> [TASK DETAILS]
Transcribe each line below without altering anything.

> [COLLECTED DATA]
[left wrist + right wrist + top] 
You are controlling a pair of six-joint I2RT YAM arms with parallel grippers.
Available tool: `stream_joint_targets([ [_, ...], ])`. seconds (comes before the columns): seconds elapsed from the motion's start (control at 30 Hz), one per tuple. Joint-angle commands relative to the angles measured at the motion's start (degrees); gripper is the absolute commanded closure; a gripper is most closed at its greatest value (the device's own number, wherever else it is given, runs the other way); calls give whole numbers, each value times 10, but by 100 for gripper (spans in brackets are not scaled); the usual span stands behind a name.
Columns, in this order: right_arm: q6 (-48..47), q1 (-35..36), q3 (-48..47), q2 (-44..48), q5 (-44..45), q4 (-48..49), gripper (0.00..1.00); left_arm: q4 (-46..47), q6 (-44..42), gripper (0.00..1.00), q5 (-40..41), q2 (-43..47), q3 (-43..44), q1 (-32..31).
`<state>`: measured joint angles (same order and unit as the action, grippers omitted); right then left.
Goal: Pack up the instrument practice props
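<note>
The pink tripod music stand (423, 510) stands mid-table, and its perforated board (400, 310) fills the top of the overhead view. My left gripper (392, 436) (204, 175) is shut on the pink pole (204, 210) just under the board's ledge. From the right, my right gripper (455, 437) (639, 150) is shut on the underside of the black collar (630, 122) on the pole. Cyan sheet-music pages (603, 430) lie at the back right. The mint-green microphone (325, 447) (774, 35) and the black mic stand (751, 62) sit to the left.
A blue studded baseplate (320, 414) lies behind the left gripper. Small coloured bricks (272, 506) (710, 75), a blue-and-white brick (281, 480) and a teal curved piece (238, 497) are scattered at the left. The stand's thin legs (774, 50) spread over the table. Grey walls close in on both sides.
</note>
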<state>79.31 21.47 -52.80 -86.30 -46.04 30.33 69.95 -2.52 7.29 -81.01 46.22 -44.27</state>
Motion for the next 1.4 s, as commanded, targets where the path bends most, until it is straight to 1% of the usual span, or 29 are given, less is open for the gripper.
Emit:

> [SOLUTION TO THIS EXERCISE]
[left wrist + right wrist + top] 
You are controlling a pair of six-joint I2RT YAM arms with parallel grippers.
Available tool: `stream_joint_targets([ [_, ...], ])`. seconds (comes before the columns): seconds elapsed from the motion's start (control at 30 Hz), one per tuple. Joint-angle commands relative to the angles measured at the motion's start (degrees); gripper is the absolute commanded closure; a gripper is most closed at its greatest value (the device's own number, wherever else it is given, runs the other way); calls give whole numbers, each value times 10, but by 100 for gripper (spans in brackets are not scaled); the usual span stands behind a name.
Columns, in this order: right_arm: q6 (-48..47), q1 (-35..36), q3 (-48..47), q2 (-44..48), q5 (-44..45), q4 (-48..49), gripper (0.00..1.00); left_arm: q4 (-46..47), q6 (-44..42), gripper (0.00..1.00), q5 (-40..41), q2 (-43..47), q3 (-43..44), q1 (-32..31).
`<state>`: measured joint angles (same order and unit as the action, grippers omitted); right then left.
Goal: Pack up the instrument practice props
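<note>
The pink tripod music stand (423, 510) stands mid-table, and its perforated board (400, 310) fills the top of the overhead view. My left gripper (392, 436) (204, 175) is shut on the pink pole (204, 210) just under the board's ledge. From the right, my right gripper (455, 437) (639, 150) is shut on the underside of the black collar (630, 122) on the pole. Cyan sheet-music pages (603, 430) lie at the back right. The mint-green microphone (325, 447) (774, 35) and the black mic stand (751, 62) sit to the left.
A blue studded baseplate (320, 414) lies behind the left gripper. Small coloured bricks (272, 506) (710, 75), a blue-and-white brick (281, 480) and a teal curved piece (238, 497) are scattered at the left. The stand's thin legs (774, 50) spread over the table. Grey walls close in on both sides.
</note>
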<state>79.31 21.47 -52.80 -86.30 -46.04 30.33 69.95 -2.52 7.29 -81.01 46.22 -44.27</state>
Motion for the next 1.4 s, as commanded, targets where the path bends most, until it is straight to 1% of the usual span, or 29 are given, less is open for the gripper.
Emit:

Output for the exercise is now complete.